> Requirement
Could each entry be returned exactly as it appears?

[Source records]
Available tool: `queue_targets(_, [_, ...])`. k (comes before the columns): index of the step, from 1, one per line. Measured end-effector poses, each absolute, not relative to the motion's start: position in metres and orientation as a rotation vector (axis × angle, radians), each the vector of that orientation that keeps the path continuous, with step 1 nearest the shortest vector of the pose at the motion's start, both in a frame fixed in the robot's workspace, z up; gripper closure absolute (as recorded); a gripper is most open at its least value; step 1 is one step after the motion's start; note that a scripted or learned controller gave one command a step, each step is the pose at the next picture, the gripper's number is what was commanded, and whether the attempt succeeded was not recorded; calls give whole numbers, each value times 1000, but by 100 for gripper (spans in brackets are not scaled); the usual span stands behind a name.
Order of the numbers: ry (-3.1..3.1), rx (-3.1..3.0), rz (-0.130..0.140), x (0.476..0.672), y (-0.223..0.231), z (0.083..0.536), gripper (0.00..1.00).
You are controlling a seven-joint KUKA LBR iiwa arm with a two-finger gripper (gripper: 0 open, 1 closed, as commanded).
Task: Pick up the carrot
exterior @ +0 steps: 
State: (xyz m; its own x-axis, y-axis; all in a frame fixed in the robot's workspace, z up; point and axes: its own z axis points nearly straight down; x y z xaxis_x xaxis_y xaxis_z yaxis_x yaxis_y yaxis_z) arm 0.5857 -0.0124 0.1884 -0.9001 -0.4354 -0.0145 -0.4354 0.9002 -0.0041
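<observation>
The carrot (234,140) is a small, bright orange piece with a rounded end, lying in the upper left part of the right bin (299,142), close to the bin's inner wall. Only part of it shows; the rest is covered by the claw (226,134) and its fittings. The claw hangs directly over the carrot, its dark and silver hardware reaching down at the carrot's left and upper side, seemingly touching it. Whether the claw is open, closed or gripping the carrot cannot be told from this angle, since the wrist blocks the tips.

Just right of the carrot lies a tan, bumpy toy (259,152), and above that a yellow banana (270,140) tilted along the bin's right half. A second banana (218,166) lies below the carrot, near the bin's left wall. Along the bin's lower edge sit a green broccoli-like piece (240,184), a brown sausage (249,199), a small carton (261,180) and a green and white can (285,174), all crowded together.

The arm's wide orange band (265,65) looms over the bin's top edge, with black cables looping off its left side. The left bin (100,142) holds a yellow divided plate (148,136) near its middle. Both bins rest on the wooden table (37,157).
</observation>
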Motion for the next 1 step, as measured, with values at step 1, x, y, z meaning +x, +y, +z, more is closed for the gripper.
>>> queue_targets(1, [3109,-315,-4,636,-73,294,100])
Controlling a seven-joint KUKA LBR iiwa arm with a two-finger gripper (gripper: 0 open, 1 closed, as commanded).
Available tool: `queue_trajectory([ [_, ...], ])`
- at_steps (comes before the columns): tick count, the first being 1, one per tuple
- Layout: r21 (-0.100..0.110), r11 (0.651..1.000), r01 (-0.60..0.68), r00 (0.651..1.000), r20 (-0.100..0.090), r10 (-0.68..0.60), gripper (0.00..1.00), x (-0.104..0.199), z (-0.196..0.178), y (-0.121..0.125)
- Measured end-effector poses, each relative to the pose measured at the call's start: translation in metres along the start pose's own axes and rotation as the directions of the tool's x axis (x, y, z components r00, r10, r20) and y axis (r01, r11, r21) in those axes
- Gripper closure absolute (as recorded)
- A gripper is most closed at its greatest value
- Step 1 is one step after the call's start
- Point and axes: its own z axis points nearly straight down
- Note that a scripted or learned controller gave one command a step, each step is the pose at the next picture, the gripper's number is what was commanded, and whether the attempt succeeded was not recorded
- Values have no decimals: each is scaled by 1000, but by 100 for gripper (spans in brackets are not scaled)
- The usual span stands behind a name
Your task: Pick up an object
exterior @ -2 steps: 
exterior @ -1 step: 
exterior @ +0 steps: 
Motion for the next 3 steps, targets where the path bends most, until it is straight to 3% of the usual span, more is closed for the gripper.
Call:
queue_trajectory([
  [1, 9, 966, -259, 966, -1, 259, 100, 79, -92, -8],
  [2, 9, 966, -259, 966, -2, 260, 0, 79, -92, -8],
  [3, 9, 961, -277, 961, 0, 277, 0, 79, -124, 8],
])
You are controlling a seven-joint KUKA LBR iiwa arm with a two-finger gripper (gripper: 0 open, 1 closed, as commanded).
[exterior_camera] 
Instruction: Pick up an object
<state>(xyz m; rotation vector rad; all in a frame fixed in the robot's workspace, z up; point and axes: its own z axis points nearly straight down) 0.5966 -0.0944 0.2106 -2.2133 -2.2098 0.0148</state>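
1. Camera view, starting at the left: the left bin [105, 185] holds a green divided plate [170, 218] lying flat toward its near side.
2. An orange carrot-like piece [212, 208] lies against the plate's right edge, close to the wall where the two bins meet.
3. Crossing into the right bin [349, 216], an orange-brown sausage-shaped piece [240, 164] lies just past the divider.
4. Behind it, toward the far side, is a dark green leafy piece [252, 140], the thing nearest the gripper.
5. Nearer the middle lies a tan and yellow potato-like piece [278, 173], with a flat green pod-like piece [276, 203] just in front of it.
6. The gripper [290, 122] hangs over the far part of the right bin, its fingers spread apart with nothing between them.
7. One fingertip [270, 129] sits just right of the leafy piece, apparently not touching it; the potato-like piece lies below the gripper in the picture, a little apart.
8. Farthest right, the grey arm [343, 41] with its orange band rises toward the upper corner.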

> Task result
Available tool: `queue_targets(_, [_, ...])`. k (comes before the columns): index of the step, from 1, one per line. Measured end-effector poses, each absolute, not relative to the motion's start: position in metres and orientation as a rotation vector (axis × angle, radians), each the vector of that orientation that keeps the path continuous, with step 1 nearest the shortest vector of the pose at the motion's start, both in a frame fixed in the robot's workspace, z up; gripper closure absolute (as recorded); a gripper is most open at its least value; step 1 is one step after the motion's start; note that a scripted or learned controller gave one command a step, each step is the pose at the next picture, the gripper's number is what was commanded, and whether the attempt succeeded was not recorded; calls give whole numbers, each value times 1000, but by 100 for gripper (spans in brackets are not scaled); the usual span stands behind a name.
Order of the numbers: ry (-3.1..3.1), rx (-3.1..3.0), rz (-0.130..0.140), x (0.476..0.672), y (-0.223..0.231), z (0.083..0.536), gripper (0.00..1.00).
You are controlling a seven-joint KUKA LBR iiwa arm with a two-finger gripper (gripper: 0 open, 1 closed, as commanded).
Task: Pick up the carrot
exterior @ +0 steps: 
State: (xyz m; its own x-axis, y-axis; all in a frame fixed in the robot's workspace, z up; point and axes: its own z axis points nearly straight down; x y z xaxis_x xaxis_y xaxis_z yaxis_x yaxis_y yaxis_z) arm 0.5857 -0.0124 0.1884 -0.9001 -0.4354 -0.0145 -0.4354 0.9002 -0.0041
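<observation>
The carrot (234,140) is a small, bright orange piece with a rounded end, lying in the upper left part of the right bin (299,142), close to the bin's inner wall. Only part of it shows; the rest is covered by the claw (226,134) and its fittings. The claw hangs directly over the carrot, its dark and silver hardware reaching down at the carrot's left and upper side, seemingly touching it. Whether the claw is open, closed or gripping the carrot cannot be told from this angle, since the wrist blocks the tips.

Just right of the carrot lies a tan, bumpy toy (259,152), and above that a yellow banana (270,140) tilted along the bin's right half. A second banana (218,166) lies below the carrot, near the bin's left wall. Along the bin's lower edge sit a green broccoli-like piece (240,184), a brown sausage (249,199), a small carton (261,180) and a green and white can (285,174), all crowded together.

The arm's wide orange band (265,65) looms over the bin's top edge, with black cables looping off its left side. The left bin (100,142) holds a yellow divided plate (148,136) near its middle. Both bins rest on the wooden table (37,157).
</observation>
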Motion for the next 1 step, as measured, with values at step 1, x, y, z meaning +x, +y, +z, more is closed for the gripper.
>>> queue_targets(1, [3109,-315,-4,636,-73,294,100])
Controlling a seven-joint KUKA LBR iiwa arm with a two-finger gripper (gripper: 0 open, 1 closed, as commanded).
Available tool: `queue_trajectory([ [_, ...], ])`
- at_steps (comes before the columns): tick count, the first being 1, one per tuple
- Layout: r21 (-0.100..0.110), r11 (0.651..1.000), r01 (-0.60..0.68), r00 (0.651..1.000), r20 (-0.100..0.090), r10 (-0.68..0.60), gripper (0.00..1.00), x (-0.104..0.199), z (-0.196..0.178), y (-0.121..0.125)
- Measured end-effector poses, each relative to the pose measured at the call's start: translation in metres along the start pose's own axes and rotation as the directions of the tool's x axis (x, y, z components r00, r10, r20) and y axis (r01, r11, r21) in those axes
- Gripper closure absolute (as recorded)
- A gripper is most closed at its greatest value
- Step 1 is one step after the call's start
- Point and axes: its own z axis points nearly straight down
- Note that a scripted or learned controller gave one command a step, each step is the pose at the next picture, the gripper's number is what was commanded, and whether the attempt succeeded was not recorded
- Values have no decimals: each is scaled by 1000, but by 100 for gripper (spans in brackets are not scaled)
- The usual span stands behind a name
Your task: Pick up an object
exterior @ -2 steps: 
exterior @ -1 step: 
exterior @ +0 steps: 
Motion for the next 3 steps, targets where the path bends most, until it is straight to 3% of the usual span, more is closed for the gripper.
Call:
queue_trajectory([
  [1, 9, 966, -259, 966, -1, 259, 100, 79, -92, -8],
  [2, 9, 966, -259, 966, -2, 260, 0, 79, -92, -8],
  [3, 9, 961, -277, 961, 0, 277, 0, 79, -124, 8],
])
You are controlling a seven-joint KUKA LBR iiwa arm with a two-finger gripper (gripper: 0 open, 1 closed, as commanded).
[exterior_camera] 
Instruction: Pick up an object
<state>(xyz m; rotation vector rad; all in a frame fixed in the robot's workspace, z up; point and axes: its own z axis points nearly straight down) 0.5966 -0.0944 0.2106 -2.2133 -2.2098 0.0148</state>
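1. Camera view, starting at the left: the left bin [105, 185] holds a green divided plate [170, 218] lying flat toward its near side.
2. An orange carrot-like piece [212, 208] lies against the plate's right edge, close to the wall where the two bins meet.
3. Crossing into the right bin [349, 216], an orange-brown sausage-shaped piece [240, 164] lies just past the divider.
4. Behind it, toward the far side, is a dark green leafy piece [252, 140], the thing nearest the gripper.
5. Nearer the middle lies a tan and yellow potato-like piece [278, 173], with a flat green pod-like piece [276, 203] just in front of it.
6. The gripper [290, 122] hangs over the far part of the right bin, its fingers spread apart with nothing between them.
7. One fingertip [270, 129] sits just right of the leafy piece, apparently not touching it; the potato-like piece lies below the gripper in the picture, a little apart.
8. Farthest right, the grey arm [343, 41] with its orange band rises toward the upper corner.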

Nothing else is needed to complete the answer.